| Exercise aim |
From the line with "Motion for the" through the final line below, restate each line word for word and return nothing else.

══════════════════════════════

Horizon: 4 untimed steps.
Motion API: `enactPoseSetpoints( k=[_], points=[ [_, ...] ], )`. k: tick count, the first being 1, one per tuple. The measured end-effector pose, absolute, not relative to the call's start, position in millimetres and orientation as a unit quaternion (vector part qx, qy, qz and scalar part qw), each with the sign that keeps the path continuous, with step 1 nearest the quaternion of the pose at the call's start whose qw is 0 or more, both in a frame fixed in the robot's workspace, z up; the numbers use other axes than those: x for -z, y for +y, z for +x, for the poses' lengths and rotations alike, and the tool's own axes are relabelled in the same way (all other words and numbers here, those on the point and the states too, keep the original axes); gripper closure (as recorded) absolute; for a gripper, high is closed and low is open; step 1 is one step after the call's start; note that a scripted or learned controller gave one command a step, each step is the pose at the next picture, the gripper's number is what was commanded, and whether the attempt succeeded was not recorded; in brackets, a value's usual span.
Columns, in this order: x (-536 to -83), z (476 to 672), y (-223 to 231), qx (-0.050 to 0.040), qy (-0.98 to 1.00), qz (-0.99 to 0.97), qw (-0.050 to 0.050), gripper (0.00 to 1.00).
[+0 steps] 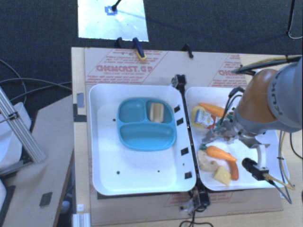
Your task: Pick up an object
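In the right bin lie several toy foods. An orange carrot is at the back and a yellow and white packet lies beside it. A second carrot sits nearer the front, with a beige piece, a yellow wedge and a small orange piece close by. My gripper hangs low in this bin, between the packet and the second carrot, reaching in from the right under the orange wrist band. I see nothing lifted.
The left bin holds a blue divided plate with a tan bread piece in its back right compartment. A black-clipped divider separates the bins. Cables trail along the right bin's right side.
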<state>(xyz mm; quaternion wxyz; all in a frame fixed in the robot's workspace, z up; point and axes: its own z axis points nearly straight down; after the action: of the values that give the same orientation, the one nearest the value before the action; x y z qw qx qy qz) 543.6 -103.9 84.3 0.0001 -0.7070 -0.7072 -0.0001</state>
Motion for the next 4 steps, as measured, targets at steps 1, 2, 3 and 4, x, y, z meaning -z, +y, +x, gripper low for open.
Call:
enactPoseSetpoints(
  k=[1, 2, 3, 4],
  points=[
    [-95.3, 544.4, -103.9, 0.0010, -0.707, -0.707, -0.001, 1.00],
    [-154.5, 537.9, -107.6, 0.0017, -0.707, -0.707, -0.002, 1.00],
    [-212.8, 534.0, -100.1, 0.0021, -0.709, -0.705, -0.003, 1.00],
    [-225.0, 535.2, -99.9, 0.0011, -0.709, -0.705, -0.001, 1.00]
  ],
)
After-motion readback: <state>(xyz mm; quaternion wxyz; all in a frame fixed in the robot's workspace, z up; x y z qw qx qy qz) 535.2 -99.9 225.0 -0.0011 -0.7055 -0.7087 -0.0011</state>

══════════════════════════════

| Output below |
Motion for the next 4 steps, as measured, targets at steps 1, 2, 3 and 4, x, y, z meaning -z, +y, +x, gripper low for open.
Call:
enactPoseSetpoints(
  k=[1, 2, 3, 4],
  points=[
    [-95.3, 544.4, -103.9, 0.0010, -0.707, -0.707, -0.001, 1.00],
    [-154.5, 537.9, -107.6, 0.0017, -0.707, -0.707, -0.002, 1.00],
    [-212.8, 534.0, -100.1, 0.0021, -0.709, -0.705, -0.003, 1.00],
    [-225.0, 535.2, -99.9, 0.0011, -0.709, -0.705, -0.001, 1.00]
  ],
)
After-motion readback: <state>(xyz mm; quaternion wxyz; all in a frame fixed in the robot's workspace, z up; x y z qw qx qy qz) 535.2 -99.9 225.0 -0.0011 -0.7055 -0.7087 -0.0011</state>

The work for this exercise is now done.